YOUR ASSIGNMENT = Scan the records for lines with the word "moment", and copy every such line.

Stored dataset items
Content starts
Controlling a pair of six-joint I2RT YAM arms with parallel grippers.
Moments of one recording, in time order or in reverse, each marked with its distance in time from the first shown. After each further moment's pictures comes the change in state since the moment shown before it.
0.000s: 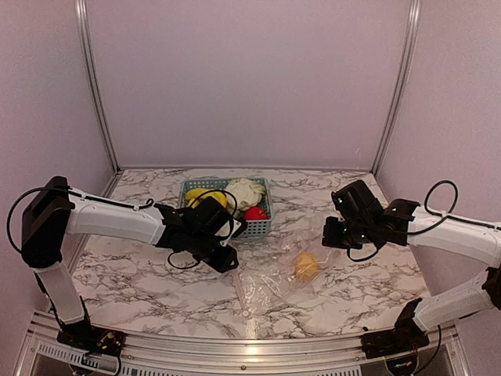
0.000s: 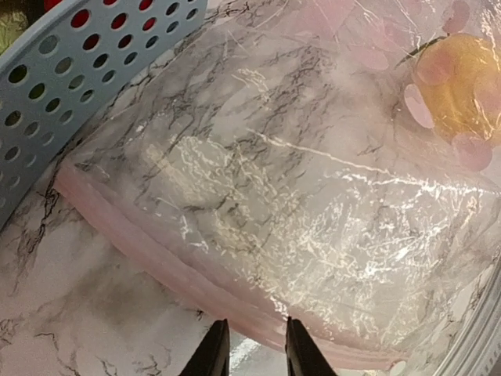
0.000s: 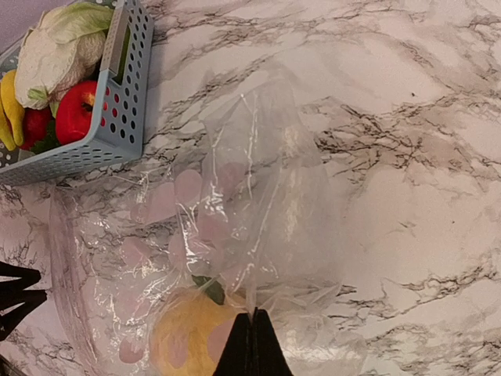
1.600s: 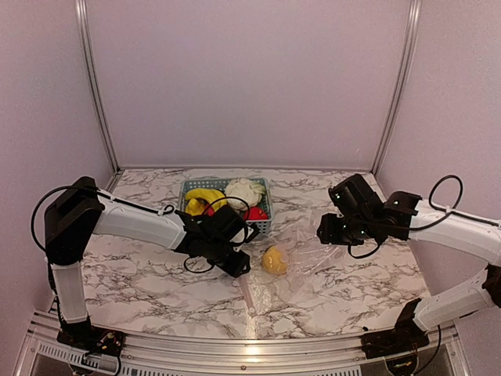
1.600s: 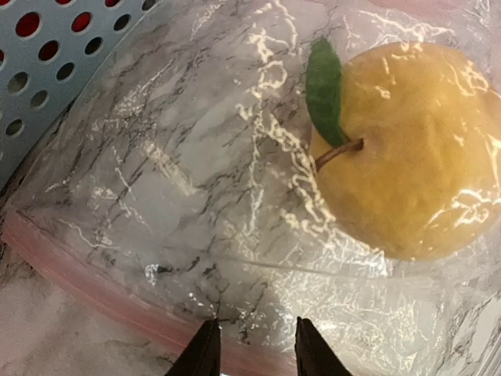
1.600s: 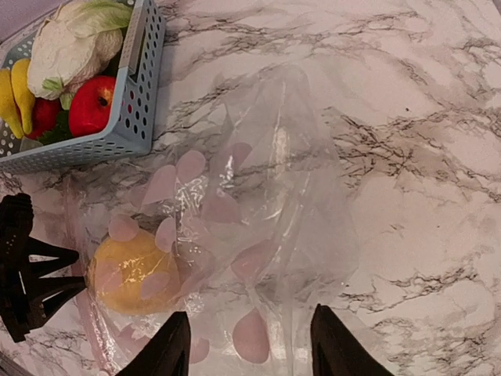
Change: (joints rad) left arm -0.030 0.175 0.091 0.068 -0.014 -0.003; right arm 0.047 0.006 0.085 -0.088 0.036 -0.014
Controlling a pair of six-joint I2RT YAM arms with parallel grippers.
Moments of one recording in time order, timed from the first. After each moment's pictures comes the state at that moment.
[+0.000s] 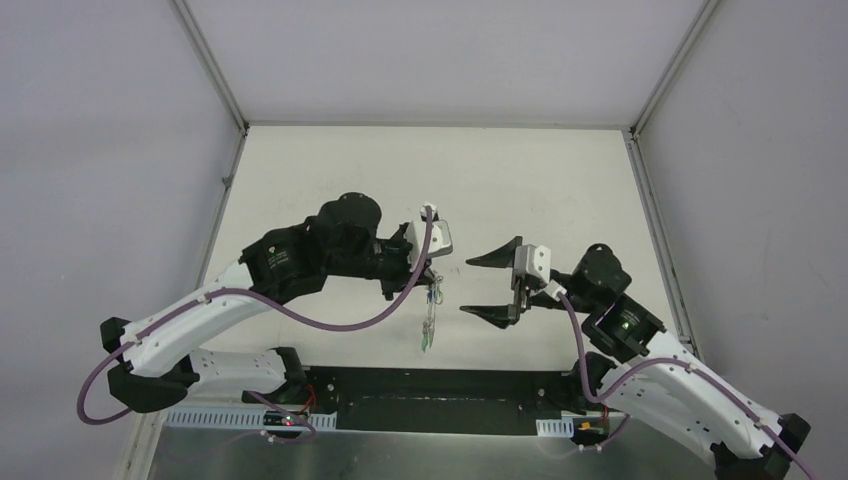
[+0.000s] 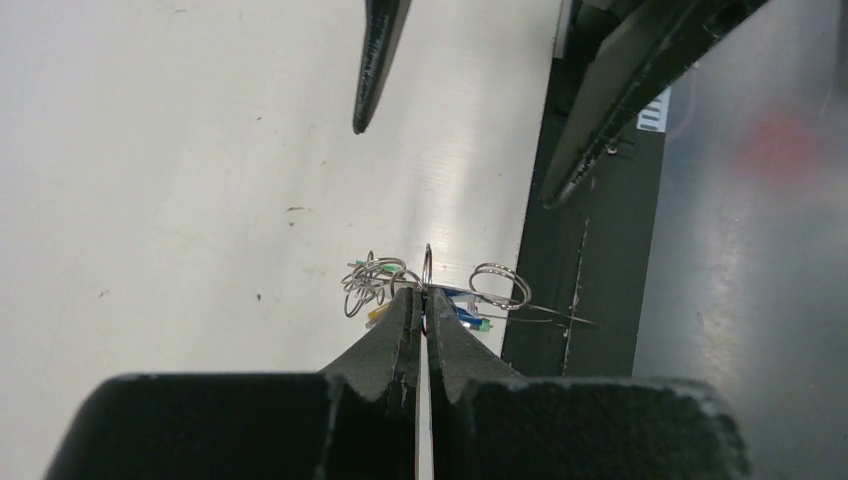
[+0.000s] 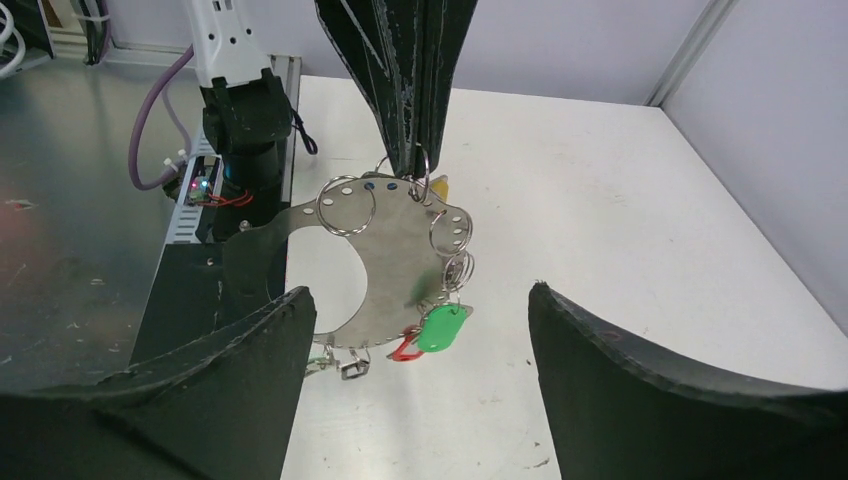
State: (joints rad) left arm -1.07 1.07 1.29 -0.63 0.28 0.15; right arm 0.82 0.60 0.63 -0.05 -0.64 -0.21
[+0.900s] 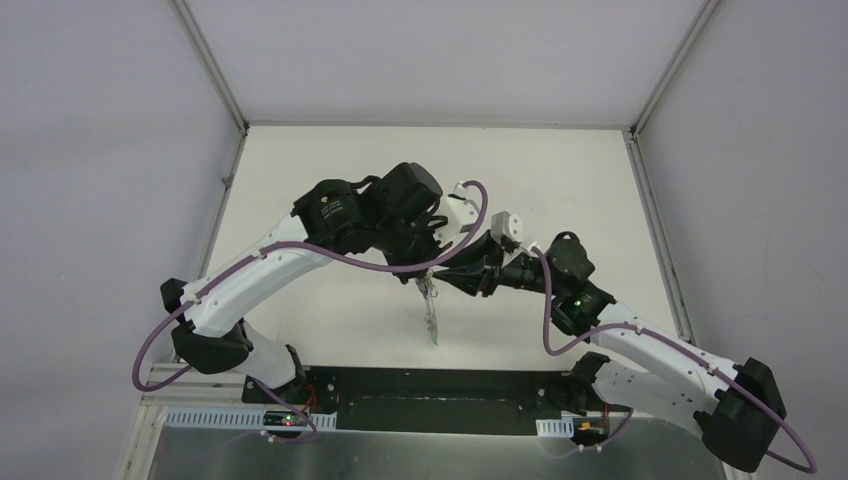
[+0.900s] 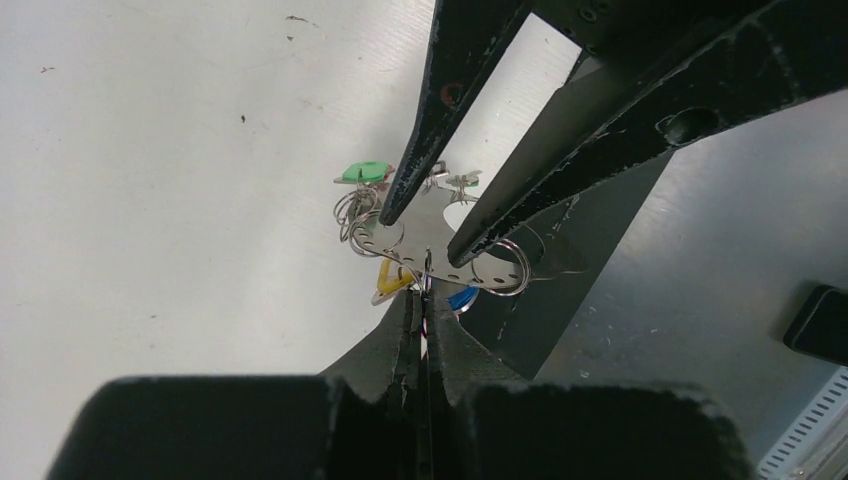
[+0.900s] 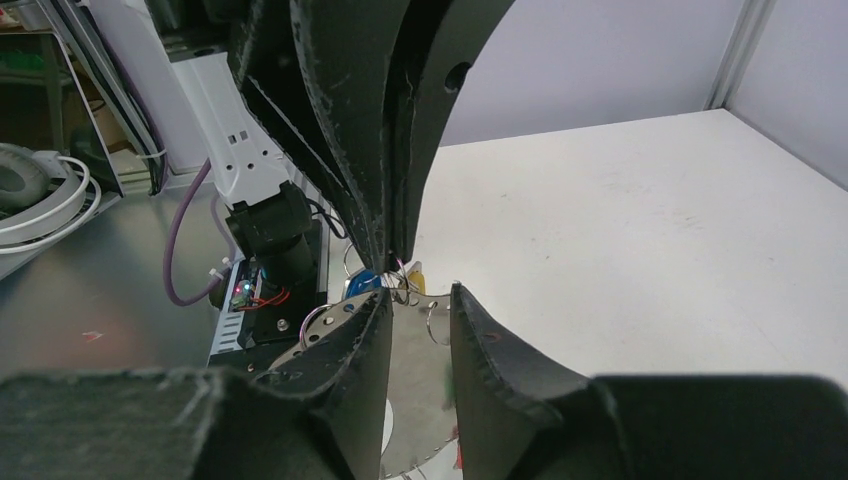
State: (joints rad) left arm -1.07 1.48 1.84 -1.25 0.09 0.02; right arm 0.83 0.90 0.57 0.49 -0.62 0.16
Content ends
RESPONSE TO THE TASK =
Moments of one recording, in time order or in reverse, each marked with its distance in time from the first shown. After each further moment's pictures comes the change in state since the moment shown before it.
Moments of one recording in time order, timed from the first. After each moment's pictures comes the state at that moment.

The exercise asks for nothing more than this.